A central LSID authority to issue and resolve LSID for the germplasm domain could be established and hosted from IPGRI. The same cautious distributed model as recommended from TDWG should preferably be maintained. It is not expected that the individual genebank institutes will jump on the opportunity to implement LSID authorities just because recommended to do so from GBIF/TDWG (and IPGRI?). The utility of the GUID is less obvious for a local information system. The utilities of LSIDs are more important for aggregators of dynamic distributed data like the EURISCO, SINGER, Germplasm/Accession CHM, and GBIF data portal. For a local information system a local unique identifier is sufficient and the extra work (and costs) to build, maintain and resolve a global unique identifier is hard to justify from the local funding. It is however possible to establish and curate a central authority to issue and resolve LSID to local germplasm data units. The central authority will need to curate the bounding between the LSID and the local germplasm data unit unless a commitment to maintain the bounding is made form the local/source data provider. For germplasm accessions there is already a commitment from the European genebanks providing data to the EURISCO catalogue to maintain unique resolution of the accession based on a composite key of accession number/catalogue number, holding institute code (WIEWS institute codes) and genus name. Other similar commitments of stable, unique and persistent bounding of metadata and germplasm objects could be made/identified and used in the resolution of the LSID to the germplasm units. The local genebank information systems should be encouraged to include and to provide the LSID as part of the unit level/passport data. The better option is if with time the local genebank systems will establish their own local LSID authorities.

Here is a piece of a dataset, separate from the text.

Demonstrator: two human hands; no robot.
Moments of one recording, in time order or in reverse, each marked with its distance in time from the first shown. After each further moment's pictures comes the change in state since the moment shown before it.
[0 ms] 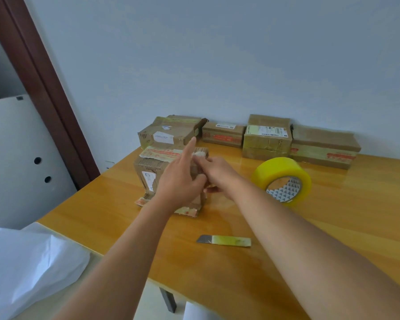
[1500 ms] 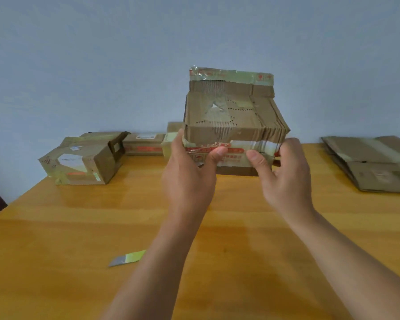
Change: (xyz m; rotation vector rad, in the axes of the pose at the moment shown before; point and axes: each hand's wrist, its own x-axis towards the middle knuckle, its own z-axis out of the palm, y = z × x) left_hand -0.019 0.213 0.073 -0.492 0.332 0.046; right_hand -0.163 0.092 -0.218 -0.516 1.097 -0.691
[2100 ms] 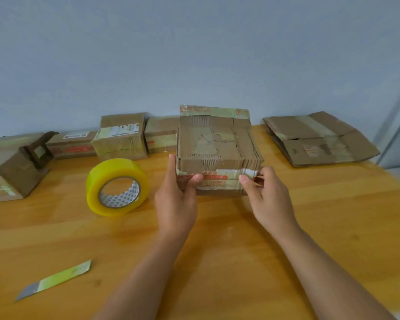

The central germplasm LSID authority should be designed to allow for local genebank information systems to establish local LSID authority services. Two overall strategies can be followed. The LSIDs issued can be divided to virtual authorities that later can be moved to the local data providing institute. The LSID issued from the central authority (IPGRI) can remain at the central authority and in the case of a local LSID authority resolving the same, or probably a completely new LSID, the central LSID authority will simply resolve (redirect service of) the LSID to the local authority. With a robust model to refresh dynamic metadata from the source of the type planned for the Germplasm/Accession Clearing House Mechanism index the central LSID authority would perhaps remain sufficient for most genebank institutes.


10. Distribution outside IPGRI: No limitations from my side.